LaRose



WAYLON DROVE UP just after Father Travis left, and Maggie turned off her radar, right there in the driveway, where he met her. She had asked him over to help her work in the cornfield. Peter had plowed last year’s stubble into the field, but there were already weeds up in the rows. She went inside, and changed into work clothes, put on SP 30 and came out. Together, they walked to the field. It was warm. They each had a hoe they’d keep sharp using the files stuck in the back pockets of their jeans. Maggie’s were short cutoffs. She was a faster or more indifferent weed killer, so she got ahead of Waylon right away. He left a few pickers in the black dirt and stumbled after her. Maggie’s white shirt was tied off at her belly. Her foal’s legs shot down into thick socks, heavy tie boots. A battered straw cowboy hat shaded her face. Her lips were moving to some song in her head. Both of them had heavy brown cotton gloves in their back pockets but they swung their hoes bare-handed. The scent of dry crushed plants, torn dirt, piercing and pure, followed them over the earth. Waylon was proud of his shoes—Jordans—which he shouldn’t have been wearing in the field. His dad had bought them and didn’t have the money. He’d had to sign something to get them—but he wanted people to know that Waylon’s family could afford them. Fine dirt was sifting into the shoes and his sweating feet turned the dust to paste. He kept on swinging the hoe, slicing off pickers, shuffling along behind Maggie in his pasty shoes. One moment he was thinking about washing the shoes out later with a hose, or maybe a wet cloth, and if he would ruin them. The next moment everything changed.

Maggie’s white shirt is slung off. She is chopping weeds in just her bra—sky-colored cups holding two small creamy scoops. She is pale all over because of the sunblock slathering that went on before an incident of possible sun exposure. Her skin is marless. Not a freckle, a fleck of mole, or even a blemish. Only the blue dot on her shoulder. Which Waylon sees when she turns away. That dot. He knows what it is. She told him. And his heart is pierced as with the needle-sharp pencil. He puts his hand to his chest, takes his hand off, even looks at his fingers, but there’s no blood. Just her, obliviously swaying with her hoe, occasionally leaning forward to viciously whack a deep-rooted thistle.

The sunblock hasn’t kept her back from glowing a supple golden. Her spine sweatily glistens down into the tiny cutoffs. Her legs are milky white and deerlike. There is dirt up the insides of her calves, thighs, adhering to her sweat like shadow.
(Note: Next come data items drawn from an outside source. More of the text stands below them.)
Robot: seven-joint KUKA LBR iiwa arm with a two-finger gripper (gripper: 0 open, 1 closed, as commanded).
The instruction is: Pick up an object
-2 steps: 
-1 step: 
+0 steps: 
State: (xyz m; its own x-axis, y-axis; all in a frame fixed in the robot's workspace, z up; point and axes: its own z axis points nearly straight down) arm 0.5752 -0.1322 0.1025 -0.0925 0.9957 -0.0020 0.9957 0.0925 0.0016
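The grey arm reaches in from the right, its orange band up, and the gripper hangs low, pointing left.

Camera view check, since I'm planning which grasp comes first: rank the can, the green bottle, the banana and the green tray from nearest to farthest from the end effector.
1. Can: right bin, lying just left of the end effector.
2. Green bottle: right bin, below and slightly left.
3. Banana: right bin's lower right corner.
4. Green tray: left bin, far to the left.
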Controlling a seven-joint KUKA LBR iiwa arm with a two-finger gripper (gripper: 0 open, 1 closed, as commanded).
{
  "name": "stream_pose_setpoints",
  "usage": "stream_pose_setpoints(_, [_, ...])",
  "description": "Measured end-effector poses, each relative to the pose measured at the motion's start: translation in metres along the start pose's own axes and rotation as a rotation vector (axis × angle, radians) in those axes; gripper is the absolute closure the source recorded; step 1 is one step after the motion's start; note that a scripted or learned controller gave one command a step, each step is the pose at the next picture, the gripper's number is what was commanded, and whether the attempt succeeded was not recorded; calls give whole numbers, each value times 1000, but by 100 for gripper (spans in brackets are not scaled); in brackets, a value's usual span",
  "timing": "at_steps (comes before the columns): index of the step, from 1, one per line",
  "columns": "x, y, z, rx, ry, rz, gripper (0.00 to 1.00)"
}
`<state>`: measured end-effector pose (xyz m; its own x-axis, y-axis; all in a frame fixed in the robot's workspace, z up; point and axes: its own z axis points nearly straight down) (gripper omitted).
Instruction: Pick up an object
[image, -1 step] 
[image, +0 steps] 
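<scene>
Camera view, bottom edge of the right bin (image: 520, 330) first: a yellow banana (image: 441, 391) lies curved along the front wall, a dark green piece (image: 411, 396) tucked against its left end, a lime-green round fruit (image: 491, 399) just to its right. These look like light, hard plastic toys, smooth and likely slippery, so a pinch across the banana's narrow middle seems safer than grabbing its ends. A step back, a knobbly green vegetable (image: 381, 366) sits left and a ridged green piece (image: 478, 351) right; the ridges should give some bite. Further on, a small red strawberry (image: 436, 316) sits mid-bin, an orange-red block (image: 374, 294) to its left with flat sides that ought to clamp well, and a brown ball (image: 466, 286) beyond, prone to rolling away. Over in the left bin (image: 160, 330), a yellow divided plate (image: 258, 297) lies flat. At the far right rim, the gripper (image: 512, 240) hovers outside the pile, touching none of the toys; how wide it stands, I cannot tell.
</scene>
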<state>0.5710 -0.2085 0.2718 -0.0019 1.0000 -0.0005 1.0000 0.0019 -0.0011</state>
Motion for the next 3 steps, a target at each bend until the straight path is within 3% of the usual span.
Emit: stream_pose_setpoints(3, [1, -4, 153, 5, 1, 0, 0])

Waylon sits down between the rows, on sunny dirt. A small black jumping spider lands on his knee. Stares at him with fierce, pent sorrow. Then pops away. Waylon doesn’t move. He rubs his head as if to rearrange his thoughts.

Maggie moves down the row.

Get up, lazy-ass, she says. Don’t make me do this whole field by myself.

Waylon leaves the hoe on the ground, gets up, and stands before her. She squints up at him, smiling her bad-luck good-luck smile. Right then they are the only people in the universe, yet Waylon is too shy to say out loud what he leans over to whisper against her neck.

Maggie could wind herself through the bush, no matter how snakey and dense, but Waylon was like a big calf and stumbled after her, hair flopping, eyes wide, lips pink and lustrous, skin darkly glowing with sweat until at last she pushed her hand on his chest to make him stop.

Okay, this is the place, she said. My place.

It was an old oak so huge that it had choked out all other brush but the long pale grass they lay on underneath.

Do you love me? asked Waylon.

No, said Maggie.

You’re lying, huh. You love me.

I said no. Maggie laughed.

He put his hand around her face and adored her chin. She was thinking about her volleyball kill score—she had got up to 200 last season. It would take at least another couple years to hit 1,000.

Okay then?

All right then, said Maggie. Let’s try it. I mean, if it hurts too much you have to quit.

She leaned toward him and he tried not to grapple with her, not treat her like he couldn’t wait, not lunge or buck, tried to be all manly and collected, but it was all too unbelievable. She was just so small but just so quick. She got on top of him and moved aside her panties, unzipped him and got him out and started to try.

Put it in, she said.

They couldn’t get it in. She got off, lay down, opened her legs. He got on top and tried that way. It worked better, but she screamed.

Get it out!

He moved backward.

Okay, she panted. Try again.

Waylon sweat and worried, trying to slow down but stay hard all at once. Then it was suddenly better and she relaxed under him and said it was okay and she could handle it.